Genotyping was performed using the Affymetrix SNP 6.0 arrays in the TCGA consortium. Cases are germline-derived DNA samples (peripheral blood or adjacent tissues) of European ancestry; raw . CEL files were downloaded from The Cancer Genome Atlas Data Portal (https://tcga-data.nci.nih.gov) in May 2012. Control samples were obtained from the Myocardial Infarction Genetics Consortium (MIGEN) (phs000294.v1.p1) [20]. Raw CEL files for healthy controls of European ancestry (n = 3,074) were kindly provided by the investigators of that project.

CNV detection

CNVs were called using the PennCNV-Affy6 protocol (2011 Jun16 version) on genome build hg18 (http://www.openbioinformatics.org/penncnv/). PennCNV uses a hidden Markov model that incorporates Log R Ratio (LRR) values, B Allele Frequency, SNP spacing, and population frequency to generate CNV calls for each sample [27]. Low quality samples were eliminated from subsequent analysis using defaults in PennCNVs filter_cnv.pl program in addition to filtering samples with a standard deviation of normalized intensity (LRR) > 0.35. The LRR is a normalized measure of total signal intensity for two alleles of a SNP.
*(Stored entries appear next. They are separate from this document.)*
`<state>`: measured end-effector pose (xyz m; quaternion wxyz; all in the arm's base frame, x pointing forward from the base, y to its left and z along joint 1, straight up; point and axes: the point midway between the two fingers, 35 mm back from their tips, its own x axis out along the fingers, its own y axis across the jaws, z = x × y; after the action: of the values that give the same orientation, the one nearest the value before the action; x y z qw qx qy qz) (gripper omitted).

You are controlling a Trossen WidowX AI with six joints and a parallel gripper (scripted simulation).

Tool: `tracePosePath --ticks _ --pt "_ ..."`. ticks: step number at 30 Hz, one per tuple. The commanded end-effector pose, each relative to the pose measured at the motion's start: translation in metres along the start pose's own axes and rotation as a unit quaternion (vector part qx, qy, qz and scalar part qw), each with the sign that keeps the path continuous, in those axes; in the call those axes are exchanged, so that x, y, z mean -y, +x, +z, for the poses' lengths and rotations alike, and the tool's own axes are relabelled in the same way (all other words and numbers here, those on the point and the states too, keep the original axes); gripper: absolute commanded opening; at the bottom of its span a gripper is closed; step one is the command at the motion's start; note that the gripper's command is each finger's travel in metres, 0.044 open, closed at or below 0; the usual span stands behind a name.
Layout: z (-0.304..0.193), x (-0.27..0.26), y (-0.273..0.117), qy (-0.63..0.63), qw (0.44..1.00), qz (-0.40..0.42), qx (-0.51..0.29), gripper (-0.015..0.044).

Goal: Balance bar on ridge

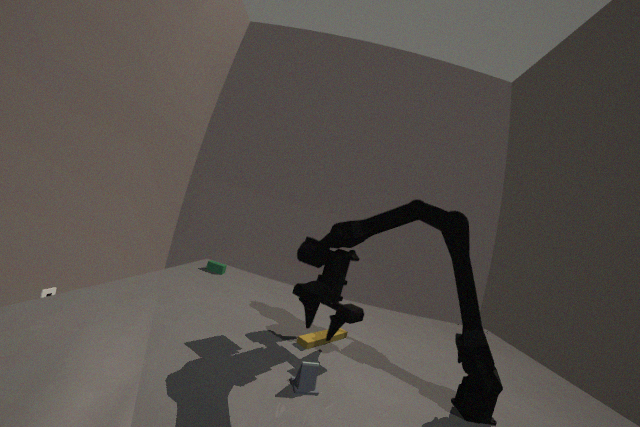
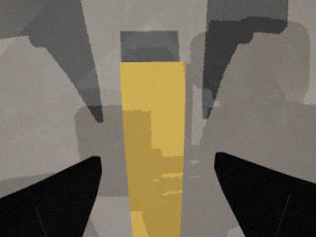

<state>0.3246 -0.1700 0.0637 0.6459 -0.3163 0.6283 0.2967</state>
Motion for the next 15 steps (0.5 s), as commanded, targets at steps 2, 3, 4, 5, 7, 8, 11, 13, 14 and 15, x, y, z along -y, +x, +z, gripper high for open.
tracePosePath --ticks 2,3,4,5,7,8,11,13,14,15 --pt "-0.0009 -0.0018 0.0118 -0.003 1.0 0.004 -0.003 0.0315" --pt "-0.0009 -0.0018 0.0131 -0.003 1.0 0.004 -0.003 0.0315" --pt "-0.0009 -0.0019 0.0139 -0.003 1.0 0.004 -0.003 0.0315" --pt "-0.0009 -0.0019 0.0142 -0.003 1.0 0.004 -0.003 0.0315" --pt "-0.0009 -0.0019 0.0142 -0.003 1.0 0.004 -0.003 0.0315" --pt "-0.0009 -0.0019 0.0142 -0.003 1.0 0.004 -0.003 0.0315" --pt "-0.0009 -0.0019 0.0142 -0.003 1.0 0.004 -0.003 0.0315" --pt "-0.0009 -0.0019 0.0142 -0.003 1.0 0.004 -0.003 0.0315" --pt "-0.0009 -0.0019 0.0142 -0.003 1.0 0.004 -0.003 0.0315" --pt "-0.0009 -0.0019 0.0142 -0.003 1.0 0.004 -0.003 0.0315"
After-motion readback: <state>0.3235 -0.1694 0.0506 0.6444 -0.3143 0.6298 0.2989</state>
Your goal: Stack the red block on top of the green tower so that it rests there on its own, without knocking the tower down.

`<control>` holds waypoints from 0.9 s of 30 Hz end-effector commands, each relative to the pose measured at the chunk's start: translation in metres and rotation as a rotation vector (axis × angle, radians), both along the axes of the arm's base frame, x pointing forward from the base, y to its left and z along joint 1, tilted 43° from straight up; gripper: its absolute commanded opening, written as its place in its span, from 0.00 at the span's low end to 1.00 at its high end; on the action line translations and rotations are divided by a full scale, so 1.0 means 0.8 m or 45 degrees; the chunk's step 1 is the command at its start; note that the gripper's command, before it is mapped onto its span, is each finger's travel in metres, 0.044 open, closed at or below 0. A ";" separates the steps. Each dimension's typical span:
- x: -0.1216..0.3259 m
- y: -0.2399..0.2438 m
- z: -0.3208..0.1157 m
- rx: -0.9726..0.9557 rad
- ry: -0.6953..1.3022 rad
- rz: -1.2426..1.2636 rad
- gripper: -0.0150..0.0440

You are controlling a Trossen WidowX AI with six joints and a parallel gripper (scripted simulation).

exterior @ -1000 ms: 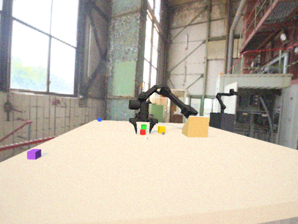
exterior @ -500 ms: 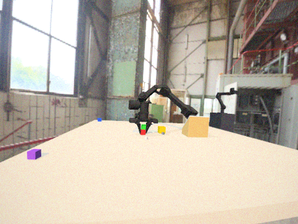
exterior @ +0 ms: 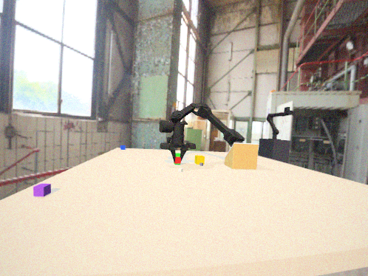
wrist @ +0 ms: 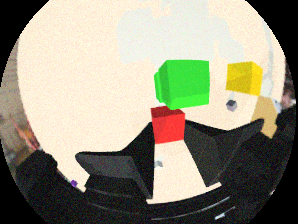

CNVR detection and association testing

Illustrative examples of germline CNVRs are shown in Figure 2 with the remaining CNVRs (in Table 2) illustrated in (Additional file 3: Figure S1). CNVRuler (v1.3) was used to merge individual CNVs into common CNV regions (CNVR) for each cancer and control set [28]. CNVRs that did not have a recurrence of > 0.1 were filtered from the list. CNVR frequencies between each cancer set and controls were evaluated using two-tailed Fisher’s exact test. Significant (P < 1.0 x 10−4) differences were considered as potential associations. The significance of association was also calculated by using the first component from PCA as a covariate in CNVRuler. PCA analysis was performed using the CNV calls on the CNVR markers for each of the five cancer types [71]. The scatter plots of the first and second principle components show no population stratification in the controls and cases for the five cancer types (Additional file 4: Figure S2). The overlap with known CNVs was determined by counting the number of times each CNVR was observed in the Database of Genomic Variants (DGV) using Release 2012-03-29 [4]. Since CNV boundaries defined by DGV are known to be variable and not entirely accurate, we classified CNVRs observed in fewer than 100 individuals as a rare event.